By comparison, when Wikipedia tells me about Lincoln’s birthplace, it cites its information with a source—Lincoln scholar David Herbert Donald’s 1996 biography of Abe. Is Wikipedia wrong about Lincoln’s birth? I don’t know. But I know how to check—I can look at the biography it suggests, and I can check many of the rest of its assertions through its hundreds of footnotes. Similarly, the free encyclopedia’s skateboarding article points out that commercial skateboards appeared in the late 1950s. But unlike Tony Hawk, Wikipedia cites as a source this About.com piece, which argues that “no one really knows who made the first board.” Now, who’s right here—Tony Hawk or About.com? At the very least, the Wikipedia piece suggests there’s some controversy about the birth of skateboarding, a controversy that could lead me to do my own investigation of the primary sources. I needn’t just believe Tony Hawk because he’s Tony Hawk.

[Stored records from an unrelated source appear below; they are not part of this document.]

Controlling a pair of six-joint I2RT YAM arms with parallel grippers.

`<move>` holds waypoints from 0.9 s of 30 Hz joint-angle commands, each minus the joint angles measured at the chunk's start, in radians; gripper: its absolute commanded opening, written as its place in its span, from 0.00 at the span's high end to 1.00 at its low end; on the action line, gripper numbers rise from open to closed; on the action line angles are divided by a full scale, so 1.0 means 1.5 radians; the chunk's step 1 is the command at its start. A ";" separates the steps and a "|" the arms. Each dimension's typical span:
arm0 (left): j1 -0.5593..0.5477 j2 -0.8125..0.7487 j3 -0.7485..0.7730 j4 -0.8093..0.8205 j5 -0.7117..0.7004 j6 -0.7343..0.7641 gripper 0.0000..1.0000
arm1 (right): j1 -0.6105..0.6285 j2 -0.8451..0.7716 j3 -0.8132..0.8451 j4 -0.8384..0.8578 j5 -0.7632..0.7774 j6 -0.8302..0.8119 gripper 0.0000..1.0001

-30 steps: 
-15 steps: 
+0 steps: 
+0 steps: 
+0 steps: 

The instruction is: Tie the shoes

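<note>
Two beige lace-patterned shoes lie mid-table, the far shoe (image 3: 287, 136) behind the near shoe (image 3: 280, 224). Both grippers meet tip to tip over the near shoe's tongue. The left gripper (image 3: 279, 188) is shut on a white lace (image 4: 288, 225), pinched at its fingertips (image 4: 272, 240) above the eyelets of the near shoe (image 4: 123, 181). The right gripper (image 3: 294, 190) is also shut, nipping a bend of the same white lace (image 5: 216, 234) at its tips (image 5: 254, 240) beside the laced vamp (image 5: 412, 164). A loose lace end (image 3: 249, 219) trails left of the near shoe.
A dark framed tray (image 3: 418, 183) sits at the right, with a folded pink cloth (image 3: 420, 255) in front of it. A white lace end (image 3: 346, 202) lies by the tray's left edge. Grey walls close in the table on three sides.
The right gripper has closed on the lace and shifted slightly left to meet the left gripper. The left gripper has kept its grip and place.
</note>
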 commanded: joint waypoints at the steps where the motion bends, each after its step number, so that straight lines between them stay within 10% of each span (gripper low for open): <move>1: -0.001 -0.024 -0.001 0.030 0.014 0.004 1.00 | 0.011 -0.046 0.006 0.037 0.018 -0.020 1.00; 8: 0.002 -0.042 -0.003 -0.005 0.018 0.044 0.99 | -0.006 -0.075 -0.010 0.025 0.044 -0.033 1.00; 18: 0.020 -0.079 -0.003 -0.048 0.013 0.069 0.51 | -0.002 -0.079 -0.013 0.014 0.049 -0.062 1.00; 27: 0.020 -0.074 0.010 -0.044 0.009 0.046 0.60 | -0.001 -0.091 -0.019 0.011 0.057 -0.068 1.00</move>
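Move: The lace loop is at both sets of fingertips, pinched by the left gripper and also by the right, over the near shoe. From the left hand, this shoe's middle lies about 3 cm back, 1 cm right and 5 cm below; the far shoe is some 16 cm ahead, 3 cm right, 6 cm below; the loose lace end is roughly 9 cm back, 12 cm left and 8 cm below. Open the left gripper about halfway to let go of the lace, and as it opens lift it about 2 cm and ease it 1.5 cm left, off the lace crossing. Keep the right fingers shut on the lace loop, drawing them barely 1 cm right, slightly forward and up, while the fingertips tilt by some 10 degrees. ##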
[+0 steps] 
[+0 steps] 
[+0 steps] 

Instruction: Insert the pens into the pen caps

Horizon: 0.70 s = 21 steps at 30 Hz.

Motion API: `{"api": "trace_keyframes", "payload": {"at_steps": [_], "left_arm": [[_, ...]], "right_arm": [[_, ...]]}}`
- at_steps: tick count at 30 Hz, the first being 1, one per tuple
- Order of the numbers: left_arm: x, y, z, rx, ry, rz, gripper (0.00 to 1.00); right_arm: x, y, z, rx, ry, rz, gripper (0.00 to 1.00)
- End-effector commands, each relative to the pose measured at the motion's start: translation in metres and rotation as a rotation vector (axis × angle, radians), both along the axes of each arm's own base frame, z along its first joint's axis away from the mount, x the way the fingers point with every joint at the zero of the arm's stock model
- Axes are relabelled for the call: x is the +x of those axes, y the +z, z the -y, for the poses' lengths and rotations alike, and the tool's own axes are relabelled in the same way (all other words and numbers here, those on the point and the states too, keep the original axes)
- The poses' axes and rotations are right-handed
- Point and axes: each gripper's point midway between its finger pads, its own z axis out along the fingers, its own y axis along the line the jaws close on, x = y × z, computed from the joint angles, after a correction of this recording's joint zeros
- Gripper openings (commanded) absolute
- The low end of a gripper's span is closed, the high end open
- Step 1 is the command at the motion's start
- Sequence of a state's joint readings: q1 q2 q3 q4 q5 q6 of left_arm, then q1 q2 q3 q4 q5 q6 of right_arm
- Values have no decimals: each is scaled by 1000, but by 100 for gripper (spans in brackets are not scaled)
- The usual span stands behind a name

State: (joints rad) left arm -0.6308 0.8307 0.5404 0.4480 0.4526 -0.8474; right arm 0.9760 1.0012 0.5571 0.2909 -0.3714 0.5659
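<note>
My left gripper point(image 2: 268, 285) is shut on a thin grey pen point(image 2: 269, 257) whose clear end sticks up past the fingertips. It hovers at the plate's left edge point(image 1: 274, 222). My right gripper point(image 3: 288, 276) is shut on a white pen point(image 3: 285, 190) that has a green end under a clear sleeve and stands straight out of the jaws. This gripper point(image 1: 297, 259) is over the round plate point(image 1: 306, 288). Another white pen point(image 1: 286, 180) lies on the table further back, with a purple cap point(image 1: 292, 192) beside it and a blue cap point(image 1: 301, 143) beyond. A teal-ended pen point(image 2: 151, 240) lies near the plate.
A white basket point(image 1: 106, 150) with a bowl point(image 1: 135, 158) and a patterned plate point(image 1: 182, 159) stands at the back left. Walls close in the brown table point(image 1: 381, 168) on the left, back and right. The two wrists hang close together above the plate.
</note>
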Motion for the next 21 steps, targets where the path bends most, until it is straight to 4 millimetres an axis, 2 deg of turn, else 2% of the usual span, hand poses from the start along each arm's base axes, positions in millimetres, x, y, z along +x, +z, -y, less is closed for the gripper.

Don’t buy what Britannica’s selling. Its reliance on expert authority may yield mostly accurate information, but it teaches kids to believe everything they read. If you pay for this service, you’re building a cocoon of truth around students who’ll one day enter a world where everyone claims to be an expert—and where a lot of those people are lying. If you want to learn to suss out the liars, there’s no better training than Wikipedia.